Well, over the weekend, the District Court gave its reasons in Dellinger v. Bessent, permanently enjoining the Administration from firing Mr. Dellinger, who by statute may only be removed for “inefficiency, neglect of duty, or malfeasance in office.” The curt letter that notified Mr. Dellinger of his immediate dismissal gave no reason at all. This doing something for no reason thing is contagious.

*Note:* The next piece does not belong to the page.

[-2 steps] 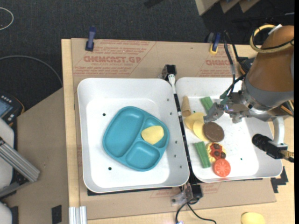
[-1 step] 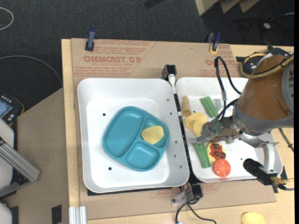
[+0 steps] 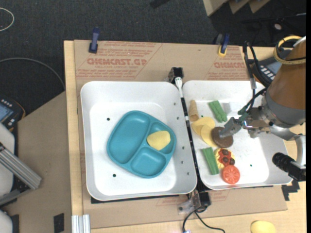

We are interested in this case as it touches on statutory protections for employees of the federal government, and so there is not much more to say that is of interest from the perspective of contracts law. This is the tip of the iceberg as far as the litigation goes. The Administration’s legal argument that it is entitled to remove employees of the executive branch notwithstanding statutory protections rests on the Unitary Executive Theory, recently discussed by Cass Sunstein in The New York Times. My own humble contribution on this subject can be found here. Ultimately, the Court will decide whether it is consistent with the structural Constitution for Congress to require the President to give some reason for sacking the person tasked with protecting federal employees who allege wrongdoing within the federal bureaucracy from retaliatory conduct, perhaps by the alleged wrongdoers.
The District Court in Dellinger v. Bessent does not address the Unitary Executive Theory by name. Rather, the Court writes as follows:
In sum, it would be antithetical to the very existence of this particular government agency and position to vindicate the President’s Article II power as it was described in Humphrey’s Executor: a constitutional license to bully officials in the executive branch into doing his will.
The citation to Humphrey’s Executor is ominous. As Cass Sunstein notes, the Administration’s Acting Solicitor General has already put Congress on notice of the Administration’s intention to challenge that case. This may be the first case to make it to SCOTUS that will give the Administration a shot at removing all statutory protections of workers at federal agencies. The argument, in short, is that because the Constitution’s Article II vests “all executive power” in a single President, the President must be empowered to both appoint and dismiss any employee within the executive branch. Not all scholars, and not even all originalists, agree that the laconic Article II Vesting Clause demands to be read in that way and that way alone. But if you think that result makes sense or that we are bound by it whether or not it makes sense because . . . originalism, Jonathan Gienapp wants a word.
In my view, this is one of those cases where appealing to original meaning just doesn’t make sense. Eighteenth-century sources tell us nothing about a federal bureaucracy grown vast beyond the Framers’ imagining. In such circumstances, we are left to our own devices. It is appropriate for courts to defer to the constitutional solutions devised by the political branches (see Hamilton in Federalist #78) empowered to liquidate constitutional meaning in practice (see Madison in Federalist #37). In an organization as large as the modern executive branch of our government, it makes sense to have internal ombudsmen, like the Special Counsel, who can check against abuses of power. It also makes sense to insulate those people from arbitrary removal by those whose conduct they review. That has been our practice for decades, and courts bowed to such practices, even when they disagreed with them, going back to Stuart v. Laird (1803).